● What to work on
Scan the data beneath this task and copy each line that includes "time".

● Exercise material
# # #
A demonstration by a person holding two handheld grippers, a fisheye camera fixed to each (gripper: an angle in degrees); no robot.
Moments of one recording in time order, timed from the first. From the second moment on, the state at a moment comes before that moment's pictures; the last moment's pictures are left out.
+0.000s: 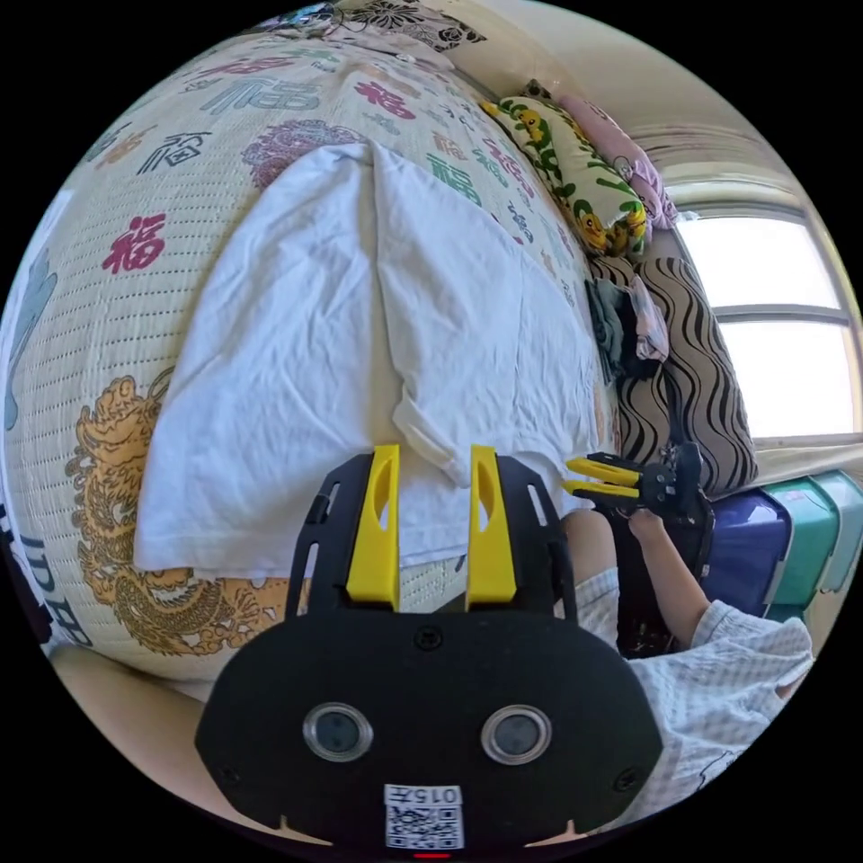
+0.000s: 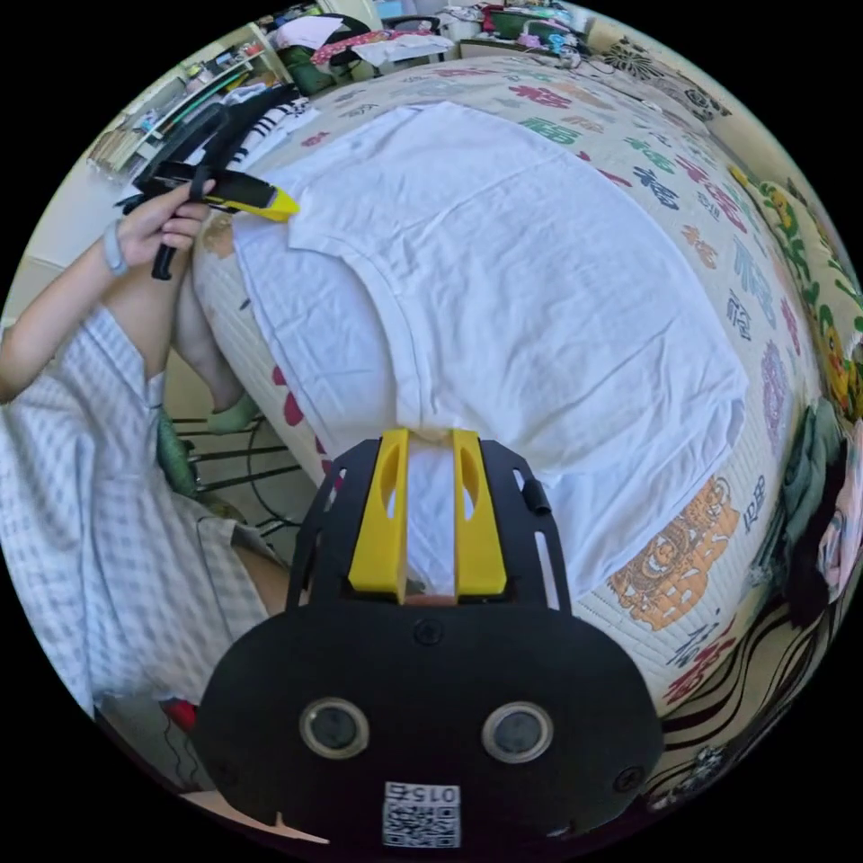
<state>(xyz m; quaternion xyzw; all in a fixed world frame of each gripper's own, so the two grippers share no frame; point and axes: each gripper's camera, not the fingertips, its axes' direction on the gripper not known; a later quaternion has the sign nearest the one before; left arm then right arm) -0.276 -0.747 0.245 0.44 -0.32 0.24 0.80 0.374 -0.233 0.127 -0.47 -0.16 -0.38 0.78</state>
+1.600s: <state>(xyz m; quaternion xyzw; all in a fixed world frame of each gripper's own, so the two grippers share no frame) -0.267 -0.689 0.237 0.42 -0.34 0.30 0.79 0.475 -0.287 0.201 -0.48 -0.26 -0.03 0.84</state>
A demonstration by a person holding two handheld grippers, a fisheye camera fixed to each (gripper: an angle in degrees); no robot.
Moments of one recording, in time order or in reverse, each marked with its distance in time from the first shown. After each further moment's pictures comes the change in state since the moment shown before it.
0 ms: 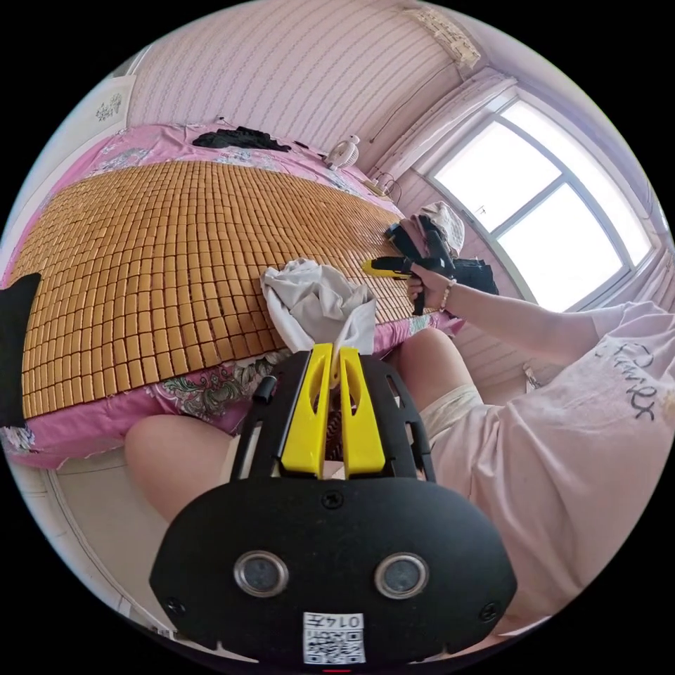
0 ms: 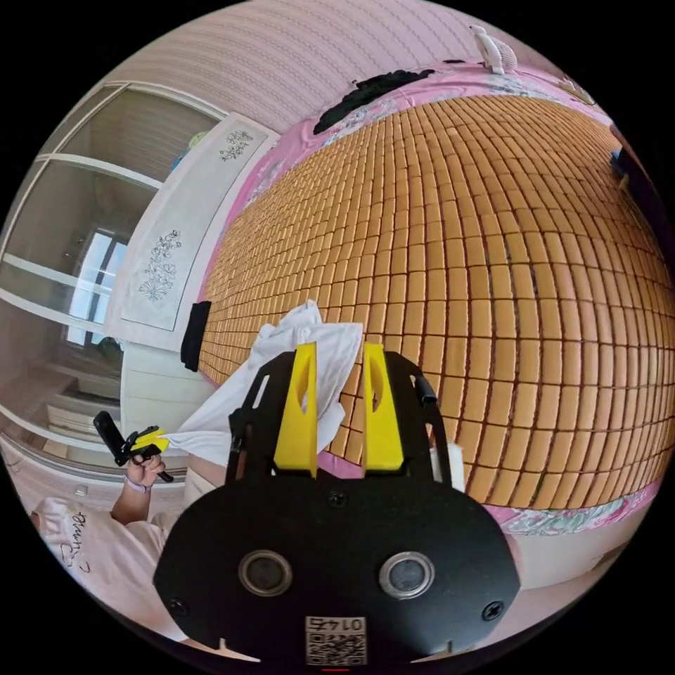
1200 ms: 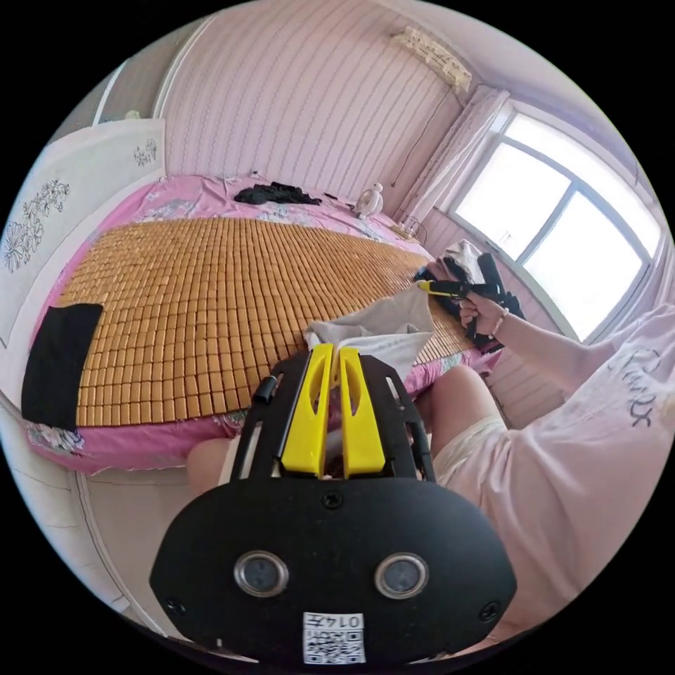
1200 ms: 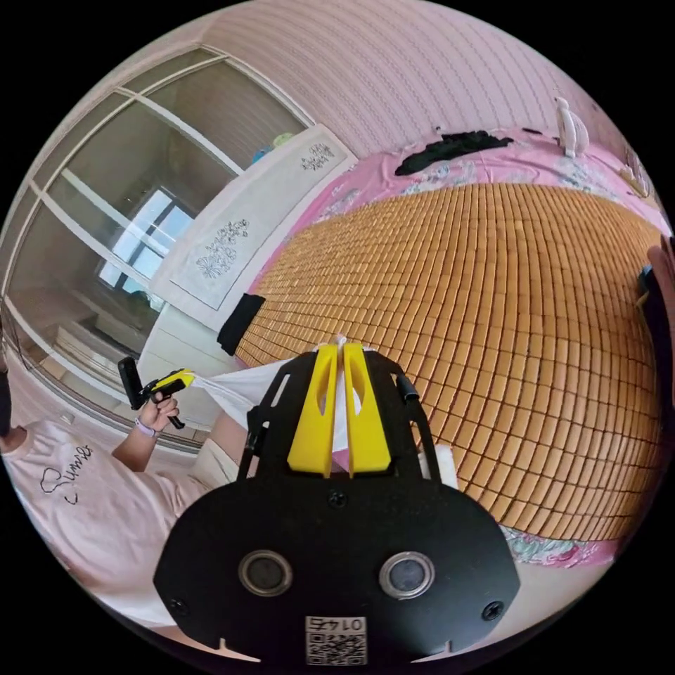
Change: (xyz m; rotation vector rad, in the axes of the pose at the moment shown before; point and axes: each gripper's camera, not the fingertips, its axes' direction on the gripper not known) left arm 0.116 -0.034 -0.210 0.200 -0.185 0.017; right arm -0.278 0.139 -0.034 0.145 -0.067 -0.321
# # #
● Written response
Moments of one recording in time order, timed from the first. From the second moment on, the state at a moment comes before that moment's pictures; the last moment's pictures are left out.
Moments of one recording, in time order or in reverse, each marked with its distance in time from the first shown. After each further moment's pictures comes the change in state since the moment shown before it.

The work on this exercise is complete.